Let’s agree that 14 would be a reasonable minimum value for age.

We just have the roles left over, so:

{
  "$schema": "http://json-schema.org/draft-04/schema#",
  "title": "User",
  "description": "A user of our application",
  "type": "object",
  "properties": {
    "id": {
      "description": "The unique identifier for a user",
      "type": "integer"
    },
    "firstName" : {
      "description" : "User's first name",
      "type" : "string"
    },
    "lastName" : {
      "description" : "User's last name",
      "type" : "string"
    },
    "email" : {
      "description" : "User's email",
      "type" : "string"
    },
    "phone" : {
      "description" : "User's phone number",
      "type" : "string"
    },
    "age" : {
      "description" : "User's age",
      "type" : "integer",
      "minimum" : 14
    },
    "roles" : {
      "description" : "Roles granted to user",
      "type" : "array",
      "items" : {
        "type" : "string"
      },
      "minItems" : 1,
      "uniqueItems" : true
    }        
  },
  "required": ["id", "firstName", "lastName", "email"]
}

So roles are an array of strings, there should be at least one of them, and the array should not contain any duplicated of course.
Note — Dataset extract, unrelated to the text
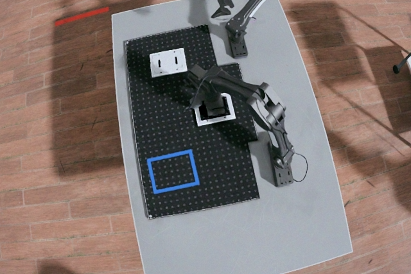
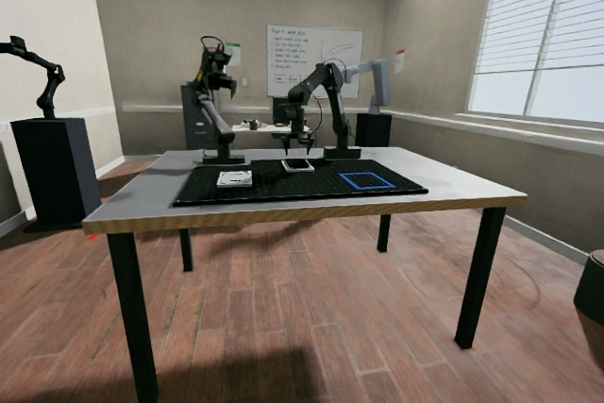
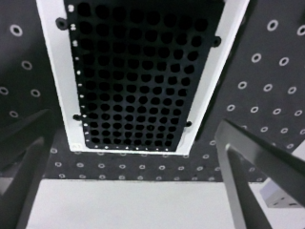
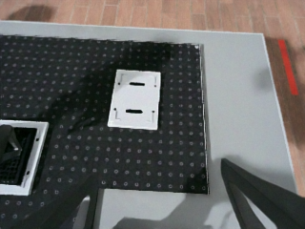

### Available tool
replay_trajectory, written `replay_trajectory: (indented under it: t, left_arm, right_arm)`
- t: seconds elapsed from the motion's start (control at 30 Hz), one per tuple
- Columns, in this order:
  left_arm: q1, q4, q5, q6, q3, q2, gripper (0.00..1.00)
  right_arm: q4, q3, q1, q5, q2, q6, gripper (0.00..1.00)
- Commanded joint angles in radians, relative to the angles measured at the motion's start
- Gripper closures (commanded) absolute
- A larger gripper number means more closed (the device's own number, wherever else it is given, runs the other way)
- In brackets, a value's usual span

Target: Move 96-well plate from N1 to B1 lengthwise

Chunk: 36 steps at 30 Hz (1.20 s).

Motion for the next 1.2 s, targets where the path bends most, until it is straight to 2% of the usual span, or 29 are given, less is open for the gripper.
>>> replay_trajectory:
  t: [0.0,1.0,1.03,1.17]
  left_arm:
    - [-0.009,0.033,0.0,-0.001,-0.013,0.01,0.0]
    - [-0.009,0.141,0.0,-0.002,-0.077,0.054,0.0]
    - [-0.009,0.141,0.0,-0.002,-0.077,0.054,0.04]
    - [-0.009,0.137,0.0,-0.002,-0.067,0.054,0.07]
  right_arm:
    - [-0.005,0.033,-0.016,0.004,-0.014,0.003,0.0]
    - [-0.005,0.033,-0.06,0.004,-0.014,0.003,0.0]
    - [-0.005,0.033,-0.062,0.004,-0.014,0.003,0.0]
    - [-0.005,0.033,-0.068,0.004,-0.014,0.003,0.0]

The process is linear, human-readable and -understandable. But what about machines?

JSON Schema used in libraries

Ok, we wrote our schemas and the team is very happy to stick to them, but how could this leverage part of our work? Some neat examples come after.

JSON Form is a client-side Javascript library that generates HTML forms out of a JSON Schema.

JaySchema is a comprehensive JSON Schema validator for Node.js.

JSON Schema Random generates valid instances from a given schema file.


Putting some JSON Schema in your life/project, you will not regret it.